In the next model comparisons, we separate the influence of the most recent trial’s outcome from the influence of all trials further back in time. We implement this by replacing the model-based reinforcement learning agent (equations 6 & 7) with both a model-based win-stay/lose-switch agent (equation 11), and a new “lagged model-based” agent constructed by taking the value of Q_plan from one trial in the past and using it to guide decision-making on the current trial, so that the value of Q_lagged–mb used on each trial contains information about the outcomes of all past trials except the most recent one.
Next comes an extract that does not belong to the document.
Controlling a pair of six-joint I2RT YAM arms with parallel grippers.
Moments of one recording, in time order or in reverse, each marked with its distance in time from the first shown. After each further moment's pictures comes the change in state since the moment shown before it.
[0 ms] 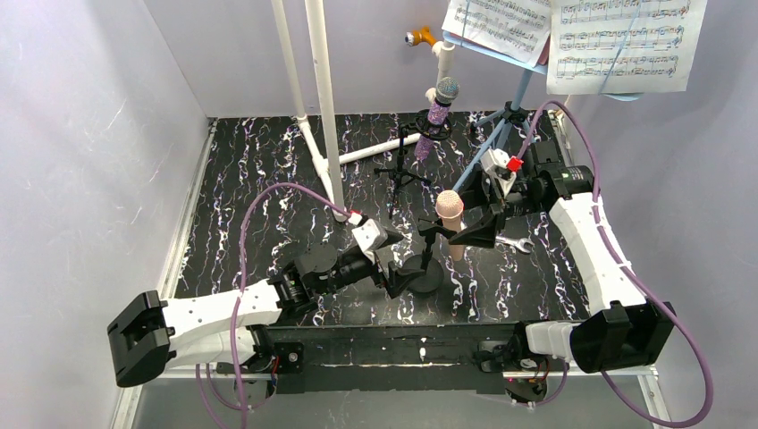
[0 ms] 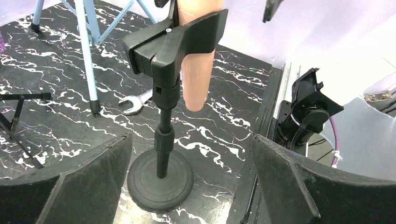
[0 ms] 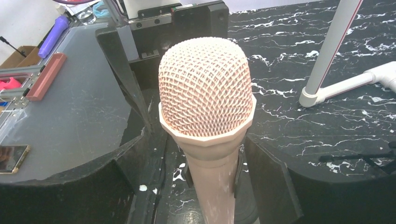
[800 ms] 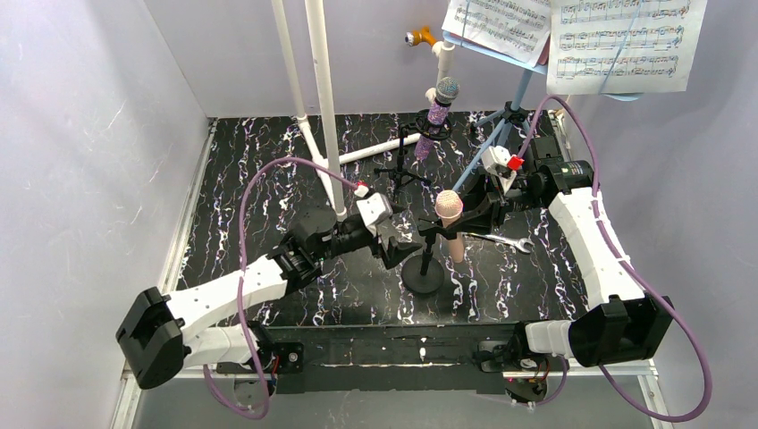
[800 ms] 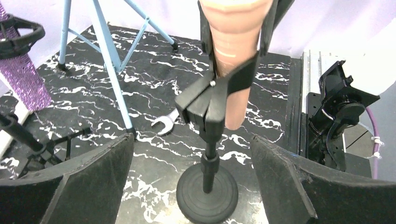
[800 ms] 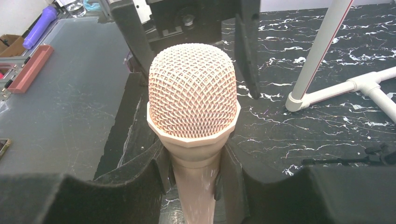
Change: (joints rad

Fits of this model therefore contain two parameters to quantify planning: β_ws/ls–mb for the influence of the most recent outcome, and β_lagged–mb for the influence of all trials further into the past.
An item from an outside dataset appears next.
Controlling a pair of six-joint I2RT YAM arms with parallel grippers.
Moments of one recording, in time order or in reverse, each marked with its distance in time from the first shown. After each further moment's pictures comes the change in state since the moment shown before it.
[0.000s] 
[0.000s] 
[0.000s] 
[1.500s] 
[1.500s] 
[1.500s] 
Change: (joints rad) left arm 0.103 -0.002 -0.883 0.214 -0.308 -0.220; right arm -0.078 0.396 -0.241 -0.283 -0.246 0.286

For the second model comparison, we limit the influence of inactivation to only affect β_lagged–mb and β_bias– that is, to only affect the influence of distant past trials on choice behavior, as well as choice bias. For the this model comparison, we also allow inactivation to affect the memory multiplier m, allowing it to have separate effects on memory for distant past trials and on memory for the immediately previous trial. We compare both of these models to a model in which inactivation can have separate effects on the each of the components of behavior. We compute the log posterior predictive ratio using leave-one-out cross validation over sessions (i.e., we compute posteriors based on all of the dataset except for one session, and compute the lppr for that session using those posteriors, then repeat for all sessions).
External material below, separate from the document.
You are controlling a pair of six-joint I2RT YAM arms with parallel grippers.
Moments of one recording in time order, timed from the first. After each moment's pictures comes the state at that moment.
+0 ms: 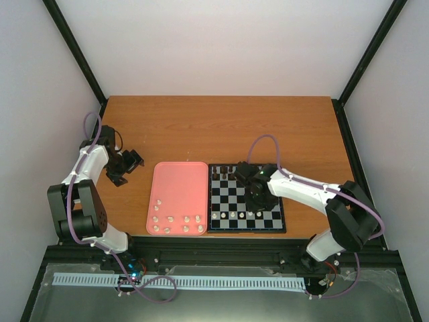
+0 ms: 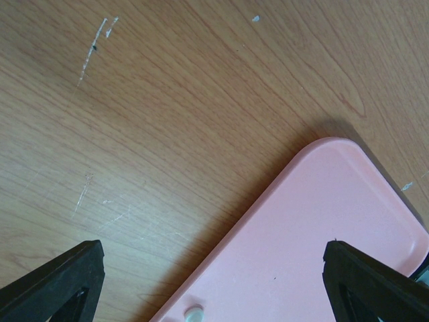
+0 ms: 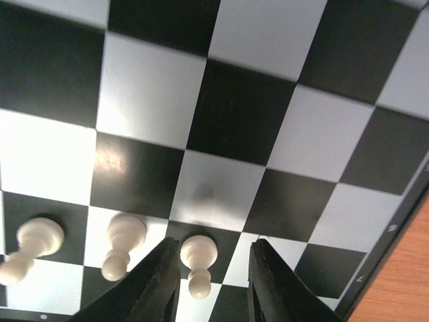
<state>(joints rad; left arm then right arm) 0.20 1.52 1.07 -0.92 0.24 -0.60 0.79 1.51 0.94 -0.98 0.10 0.55</state>
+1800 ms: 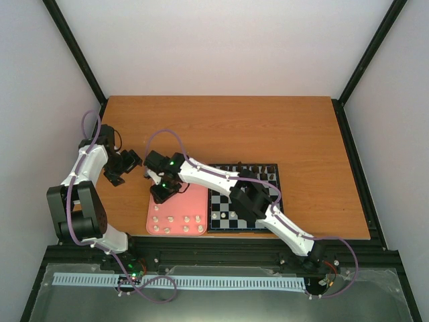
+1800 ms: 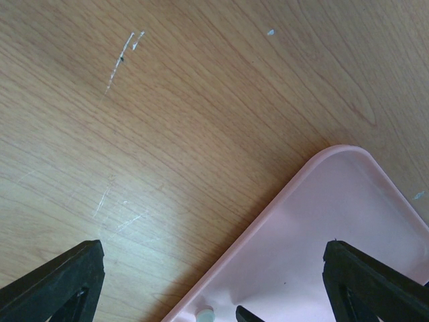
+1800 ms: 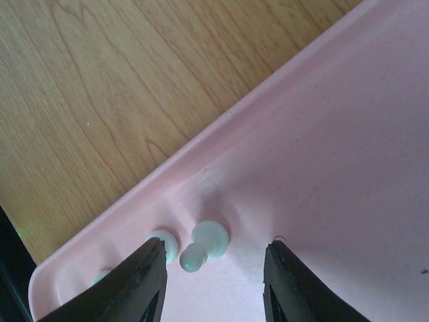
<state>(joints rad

Synthetic Behavioral Datasets: Inactivation Data

To generate synthetic behavioral datasets, we took the parameter estimates produced by the hierarchical model for each rat for orbitofrontal, hippocampus, and saline infusions. Parameters used for synthetic saline datasets were the average of the saline parameters produced by fitting the model to saline/hippocampus data and to saline/orbitofrontal (note that rat #6 did not complete any saline sessions – parameter estimates for this rat are still possible in the hierarchical model since they can be “filled in” based on infusion data and data from other rats). We used the reduced model in generative mode with these parameters, applying each parameter set to a simulated behavioral session consisting of 10,000 trials. We then applied the trial-history regression analysis to these synthetic datasets, and used the results for qualitative model checking, comparing them to the results of the same analysis run on the actual data.

Code and Data Availability

All software used for behavioral training will be available on the Brody lab website. Software used for data analysis, as well as raw and processed data, are available from the authors upon request.